UK is EU's 'special' case, Barroso says

09.05.14 @ 09:30

  1. By Benjamin Fox
  2. Benjamin email

BRUSSELS - The UK is Europe's "special" case, and EU leaders should find ways to accommodate its "specificity", Jose Manuel Barroso has said.

  • Barroso - the UK is a 'special' case in Europe (Photo: ec.europa.eu)

In a speech at the Humboldt university in Berlin on Thursday (8 May) where he set out his legacy and thoughts for the EU's future, the outgoing European Commission President stated that "for historical, geopolitical and economic reasons the case of the UK may be seen as a special one".

"I passionately believe that Europe is stronger with the UK as its member, and that the UK is stronger as a member of the European Union than on its own."

But he indicated that the package of exemptions and opt-outs from EU policies secured by the UK could not be made available for other countries.

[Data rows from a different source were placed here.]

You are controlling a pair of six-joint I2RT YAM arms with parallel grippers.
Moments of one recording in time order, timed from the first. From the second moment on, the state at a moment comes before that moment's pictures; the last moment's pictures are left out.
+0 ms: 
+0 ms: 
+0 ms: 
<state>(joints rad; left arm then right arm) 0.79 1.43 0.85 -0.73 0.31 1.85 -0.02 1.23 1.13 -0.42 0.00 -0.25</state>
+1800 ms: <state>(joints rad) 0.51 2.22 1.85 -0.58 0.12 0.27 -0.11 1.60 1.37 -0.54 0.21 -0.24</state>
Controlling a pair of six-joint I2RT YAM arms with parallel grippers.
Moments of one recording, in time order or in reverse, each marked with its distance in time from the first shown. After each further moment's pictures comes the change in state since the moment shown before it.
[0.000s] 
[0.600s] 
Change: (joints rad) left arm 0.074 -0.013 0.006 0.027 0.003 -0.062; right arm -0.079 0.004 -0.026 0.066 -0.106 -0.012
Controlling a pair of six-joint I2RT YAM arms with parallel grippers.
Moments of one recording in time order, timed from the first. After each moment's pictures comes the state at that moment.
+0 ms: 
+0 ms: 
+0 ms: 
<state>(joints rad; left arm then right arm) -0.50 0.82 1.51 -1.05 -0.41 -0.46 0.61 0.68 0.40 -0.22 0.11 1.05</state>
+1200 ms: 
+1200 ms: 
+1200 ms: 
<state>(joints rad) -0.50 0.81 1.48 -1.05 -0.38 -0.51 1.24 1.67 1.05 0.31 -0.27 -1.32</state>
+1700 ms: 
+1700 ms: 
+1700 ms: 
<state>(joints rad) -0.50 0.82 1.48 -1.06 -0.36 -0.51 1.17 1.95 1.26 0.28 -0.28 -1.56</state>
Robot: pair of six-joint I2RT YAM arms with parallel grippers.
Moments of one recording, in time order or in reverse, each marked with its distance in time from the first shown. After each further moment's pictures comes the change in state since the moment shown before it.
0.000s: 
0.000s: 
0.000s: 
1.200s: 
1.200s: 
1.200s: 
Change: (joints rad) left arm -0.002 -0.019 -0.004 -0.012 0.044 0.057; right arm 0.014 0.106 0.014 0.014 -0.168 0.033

"We can, and should, find ways to cater to the UK's specificity, inasmuch as this does not threaten the union's overall coherence," Barroso said.

As well as being outside the Schengen passport-free area and holding the right to opt-out of a range of EU justice and home affairs policies, the UK is one of two countries to have an opt-out from the euro.

It has also indicated that, along with a handful of other countries outside the eurozone, it will stay outside the bloc's newly constructed banking union framework to be supervised by the European Central Bank. It is not a member of the EU's bailout fund and was the only country to oppose the Angela Merkel-inspired fiscal compact treaty on debt and deficit levels.

Barroso's remarks may encourage prime minister David Cameron who has promised to renegotiate his country's EU membership terms followed by an 'in/out' referendum if his Conservative party wins next year's general election.

The UK independence party, which calls for the UK to leave the EU, is narrowly ahead of the opposition Labour party, according to polls ahead of the European elections in a fortnight.

Barroso will leave the EU executive in autumn after 10 years as its chief.

The bloc's tortured attempts to ratify the Lisbon treaty following the collapse of the EU constitution dominated his first term in office.

The overhaul of the EU's banking legislation and economic governance rules, and austerity-heavy response to the eurozone debt crisis, were the hallmarks of his second five years.